Infringement of a city ordinance

In Wisconsin, a municipal offense or ordinance offense or civil offense or noncriminal offense or municipal infraction or infraction is the infringement of a city ordinance.

A municipal offense is not a crime.

As of 1989, the Montana Code provided that:

7-1-4150. Municipal infractions — civil offense. (1) A municipal infraction is a civil offense punishable by a civil penalty of not more than $300 for each violation or if the infraction is a repeat offense, a civil penalty not to exceed $500 for each repeat violation.
(2) A municipality may by ordinance provide that a violation of an ordinance is a municipal infraction.
(3) (a) A municipality may by ordinance provide that a criminal offense under state law that is punishable only by a fine is a municipal infraction.
(b) Statutory surcharges must be imposed, as provided in 3-1-317(1)(a), 3-1-318(1), and 46-18-236(6)(a), on municipal infractions that are criminal offenses under state law, and the amounts must be distributed as provided in those sections.
(c) A person may not be proceeded against for the same act or omission to act under both a municipal infraction ordinance and the corresponding state law criminal offense on which the municipal infraction ordinance is based.
(4) An officer who is authorized by a municipality to enforce a municipal code or regulation may issue a civil citation to a person who commits a municipal infraction. The citation may be served by personal service, by certified mail addressed to the defendant at the defendant's last-known mailing address, return receipt requested, or by publication, as provided in Rule 4D(5). M. R. Civ.
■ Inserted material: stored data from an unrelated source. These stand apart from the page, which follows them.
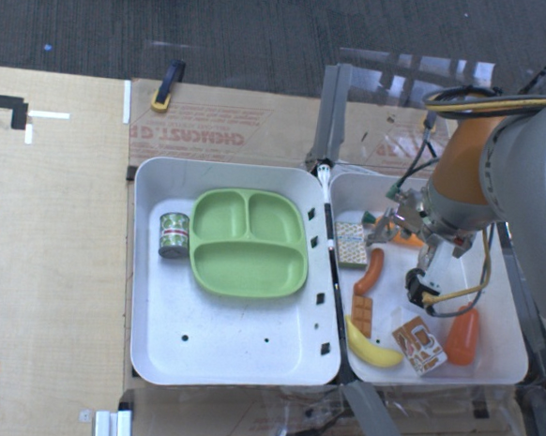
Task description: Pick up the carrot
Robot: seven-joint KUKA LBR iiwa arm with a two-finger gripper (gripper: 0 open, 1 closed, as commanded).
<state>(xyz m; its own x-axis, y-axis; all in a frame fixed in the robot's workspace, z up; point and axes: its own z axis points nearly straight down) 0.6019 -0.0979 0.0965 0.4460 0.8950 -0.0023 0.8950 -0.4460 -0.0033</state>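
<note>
Right bin [517, 368] contents: sausage [370, 271], patterned square pad [350, 244], small orange block [362, 313], banana [372, 348], printed box [420, 344], red-orange tapered item [463, 336].
Left bin [139, 338] contents: green divided plate [249, 243] with a can [173, 235] just beside it.
Carrot [407, 239] location: far part of the right bin, beside the pad, near the sausage's upper end.
Obstruction: the end effector [399, 227] sits directly over the carrot and hides most of it.
End effector state: cannot tell whether apart or together (wrist blocks the view).
Carrot axis: roughly across the bin, slightly slanted.
Carrot heading: a green bit shows on the side toward the left bin (likely its leafy end).
</note>
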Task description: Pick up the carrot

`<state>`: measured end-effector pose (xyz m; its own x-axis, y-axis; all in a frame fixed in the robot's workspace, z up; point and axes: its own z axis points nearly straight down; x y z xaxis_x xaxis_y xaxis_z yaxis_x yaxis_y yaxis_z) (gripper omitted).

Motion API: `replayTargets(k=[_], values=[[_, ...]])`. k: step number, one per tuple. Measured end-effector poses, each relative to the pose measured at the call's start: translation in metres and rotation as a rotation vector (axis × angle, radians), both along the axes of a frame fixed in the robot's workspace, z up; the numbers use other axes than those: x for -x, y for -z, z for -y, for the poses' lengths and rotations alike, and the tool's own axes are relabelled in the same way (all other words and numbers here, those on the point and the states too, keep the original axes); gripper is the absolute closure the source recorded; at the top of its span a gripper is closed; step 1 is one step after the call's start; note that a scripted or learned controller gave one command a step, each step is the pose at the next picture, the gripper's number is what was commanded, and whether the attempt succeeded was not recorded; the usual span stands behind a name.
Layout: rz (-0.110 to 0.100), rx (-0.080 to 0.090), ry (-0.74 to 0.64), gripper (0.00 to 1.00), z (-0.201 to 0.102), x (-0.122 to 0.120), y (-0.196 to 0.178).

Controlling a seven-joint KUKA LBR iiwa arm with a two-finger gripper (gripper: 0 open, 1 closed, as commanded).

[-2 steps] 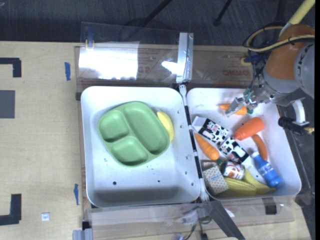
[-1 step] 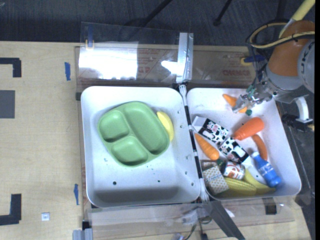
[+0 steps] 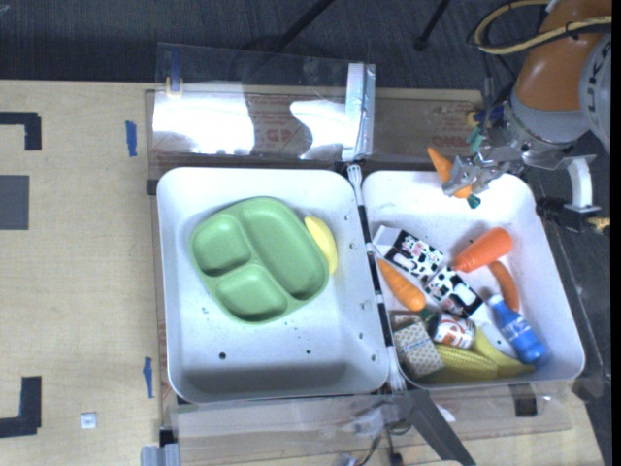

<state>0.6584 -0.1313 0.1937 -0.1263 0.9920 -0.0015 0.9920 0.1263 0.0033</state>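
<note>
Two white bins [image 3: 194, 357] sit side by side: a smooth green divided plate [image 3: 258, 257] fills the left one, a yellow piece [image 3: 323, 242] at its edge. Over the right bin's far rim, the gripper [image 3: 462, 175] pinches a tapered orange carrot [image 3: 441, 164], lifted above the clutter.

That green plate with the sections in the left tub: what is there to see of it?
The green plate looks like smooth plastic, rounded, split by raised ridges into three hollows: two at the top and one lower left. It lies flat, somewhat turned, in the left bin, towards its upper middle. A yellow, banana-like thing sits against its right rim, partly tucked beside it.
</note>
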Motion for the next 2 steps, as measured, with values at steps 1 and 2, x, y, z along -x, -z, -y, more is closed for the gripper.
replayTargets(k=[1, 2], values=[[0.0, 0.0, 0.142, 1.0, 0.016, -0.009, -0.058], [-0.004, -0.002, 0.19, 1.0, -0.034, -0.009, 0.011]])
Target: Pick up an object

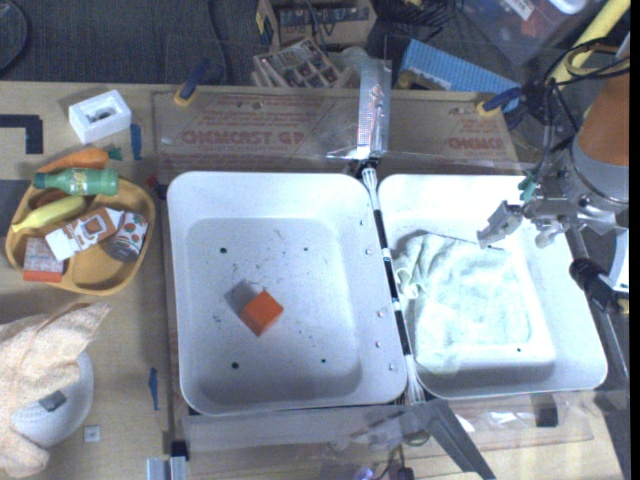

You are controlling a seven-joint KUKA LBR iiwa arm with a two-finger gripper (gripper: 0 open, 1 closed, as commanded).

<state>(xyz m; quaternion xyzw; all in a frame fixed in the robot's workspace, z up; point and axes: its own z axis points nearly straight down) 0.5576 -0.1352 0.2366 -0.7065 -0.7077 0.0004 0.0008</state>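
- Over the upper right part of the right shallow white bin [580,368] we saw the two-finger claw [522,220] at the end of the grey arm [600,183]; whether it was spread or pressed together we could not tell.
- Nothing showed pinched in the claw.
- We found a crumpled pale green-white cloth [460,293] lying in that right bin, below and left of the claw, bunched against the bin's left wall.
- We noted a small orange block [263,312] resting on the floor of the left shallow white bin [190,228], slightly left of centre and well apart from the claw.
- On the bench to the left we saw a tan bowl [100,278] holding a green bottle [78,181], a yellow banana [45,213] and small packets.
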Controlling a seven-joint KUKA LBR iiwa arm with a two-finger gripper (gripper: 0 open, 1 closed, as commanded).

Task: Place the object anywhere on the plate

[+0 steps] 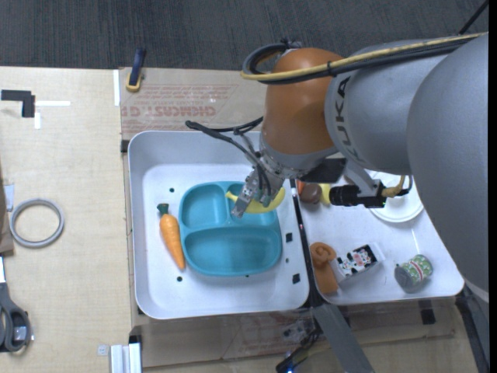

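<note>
Jaws hung over the plate [225,243] w/ a yellow banana [268,200] clamped between them, right at the plate's upper right section. Gripper [250,196] sat above that spot in the left bin [147,231]. Carrot [172,238] lay left of the jaws, just beside the plate's edge. Toys in the right bin [435,274] lay well apart, right of the jaws.

Teal blue plate [230,241] in a white bin [147,231]; orange carrot [172,238] with green top beside it. Yellow object [264,201] at the plate's rim. Black-and-white cow-patterned toy [357,260], green-and-white ball [414,273].
</note>
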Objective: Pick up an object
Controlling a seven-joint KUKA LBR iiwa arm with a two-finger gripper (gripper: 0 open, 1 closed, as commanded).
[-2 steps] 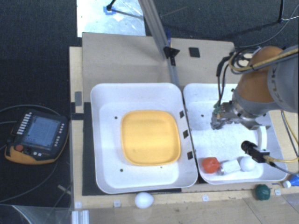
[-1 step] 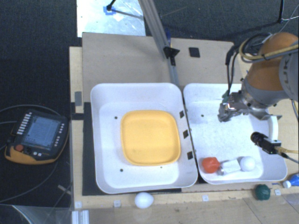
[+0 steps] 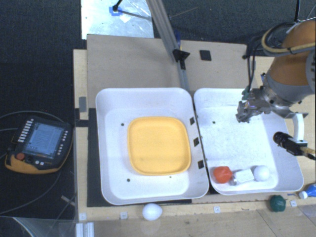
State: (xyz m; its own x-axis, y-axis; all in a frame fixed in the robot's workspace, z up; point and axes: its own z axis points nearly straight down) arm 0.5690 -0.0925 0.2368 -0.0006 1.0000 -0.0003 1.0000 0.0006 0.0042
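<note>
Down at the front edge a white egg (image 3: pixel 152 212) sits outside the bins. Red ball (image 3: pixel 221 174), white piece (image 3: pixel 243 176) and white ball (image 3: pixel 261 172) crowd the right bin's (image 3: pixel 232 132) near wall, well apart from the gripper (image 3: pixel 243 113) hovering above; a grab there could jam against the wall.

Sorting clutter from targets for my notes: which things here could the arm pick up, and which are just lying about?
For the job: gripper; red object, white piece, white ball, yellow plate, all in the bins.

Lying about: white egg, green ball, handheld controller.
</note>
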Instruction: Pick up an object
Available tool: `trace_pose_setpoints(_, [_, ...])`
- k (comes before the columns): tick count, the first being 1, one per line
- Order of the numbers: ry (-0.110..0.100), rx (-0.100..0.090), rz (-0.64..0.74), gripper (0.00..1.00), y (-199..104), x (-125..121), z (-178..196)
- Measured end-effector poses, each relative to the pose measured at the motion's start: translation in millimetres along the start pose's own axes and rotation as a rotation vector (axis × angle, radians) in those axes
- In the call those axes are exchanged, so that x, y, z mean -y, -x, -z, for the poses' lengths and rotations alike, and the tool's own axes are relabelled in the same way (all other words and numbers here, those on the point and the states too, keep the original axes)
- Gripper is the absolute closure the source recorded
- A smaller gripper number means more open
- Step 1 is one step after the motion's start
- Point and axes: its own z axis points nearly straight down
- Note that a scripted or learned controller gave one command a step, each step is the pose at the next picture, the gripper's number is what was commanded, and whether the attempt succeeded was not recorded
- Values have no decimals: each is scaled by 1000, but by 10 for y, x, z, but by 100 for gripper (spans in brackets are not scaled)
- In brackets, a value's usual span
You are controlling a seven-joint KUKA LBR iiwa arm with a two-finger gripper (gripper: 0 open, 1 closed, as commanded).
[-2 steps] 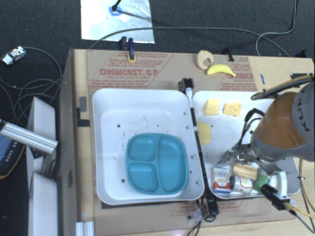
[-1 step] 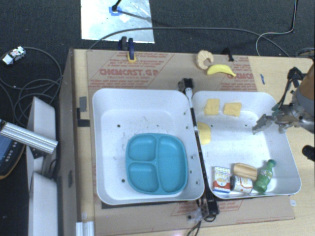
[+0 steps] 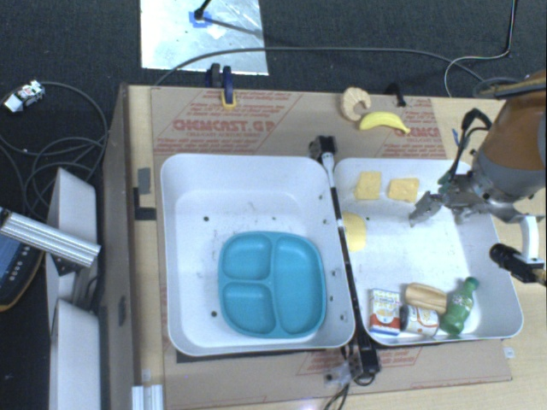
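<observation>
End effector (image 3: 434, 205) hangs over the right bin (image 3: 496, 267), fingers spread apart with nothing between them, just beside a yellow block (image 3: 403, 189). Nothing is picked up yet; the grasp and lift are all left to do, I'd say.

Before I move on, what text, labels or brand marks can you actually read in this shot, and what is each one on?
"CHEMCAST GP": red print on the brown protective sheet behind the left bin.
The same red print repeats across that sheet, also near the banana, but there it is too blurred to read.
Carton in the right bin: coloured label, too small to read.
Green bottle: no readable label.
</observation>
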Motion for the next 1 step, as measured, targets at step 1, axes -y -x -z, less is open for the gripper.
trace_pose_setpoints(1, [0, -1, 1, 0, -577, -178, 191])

P. A copy of the citation must be retained by the issuing officer and one copy must be sent to the clerk of the municipal or city court. The citation must serve as notification that a municipal infraction has been committed and must contain the following information:
(a) the name and address of the defendant;
(b) the name or description of the infraction attested to by the officer issuing the citation;
(c) the location and time of the infraction;
(d) the amount of civil penalty to be assessed or the alternate relief sought, or both; ::(e) the manner, location, and time in which the penalty may be paid;
(f) the time and place of court appearance; and
(g) the penalty for failure to appear in court.